WHAT IS EXPECTED: Show every line of the data that contains the string "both".

INFORMATION SUPPLIED:
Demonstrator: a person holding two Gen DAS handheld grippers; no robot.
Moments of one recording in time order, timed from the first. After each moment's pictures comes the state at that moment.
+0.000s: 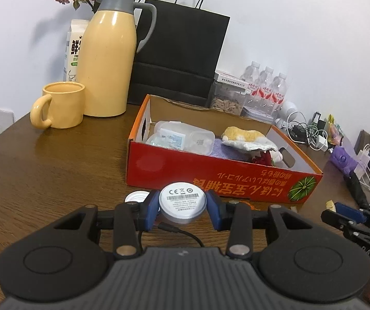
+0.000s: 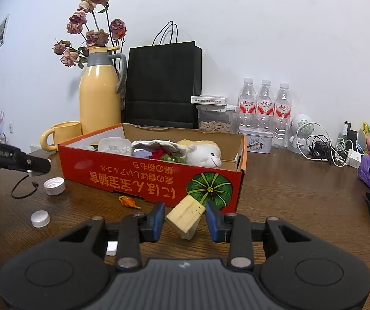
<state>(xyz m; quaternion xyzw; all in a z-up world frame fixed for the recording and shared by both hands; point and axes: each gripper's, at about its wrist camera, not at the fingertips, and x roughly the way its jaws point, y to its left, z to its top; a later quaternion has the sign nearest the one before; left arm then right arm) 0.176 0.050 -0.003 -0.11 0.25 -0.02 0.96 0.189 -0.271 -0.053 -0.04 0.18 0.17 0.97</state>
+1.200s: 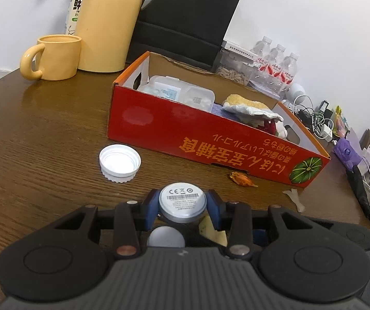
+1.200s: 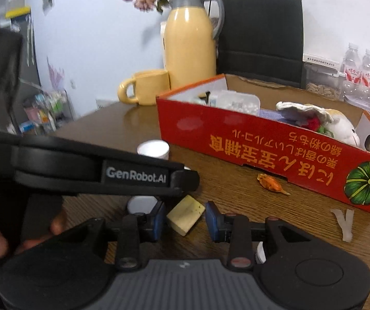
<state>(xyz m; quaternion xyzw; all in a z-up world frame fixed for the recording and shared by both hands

SOLUTION TO THIS EXERCISE:
<state>(xyz m; quaternion xyzw; all in a z-up world frame fixed for the recording and shared by both hands; point and axes: each gripper's, at about its wrist camera, not at the fingertips, and x roughly the way its jaws point, y to its left, z to its top; a later quaternion has the sign nearest the one before; left arm then right arm) 0.176 0.050 -0.003 -0.11 0.25 -0.02 0.96 0.189 -0.271 -0.053 -0.04 0.18 0.17 0.97</state>
<state>(xyz m; quaternion xyzw; all in a z-up world frame fixed for the recording and shared by both hands

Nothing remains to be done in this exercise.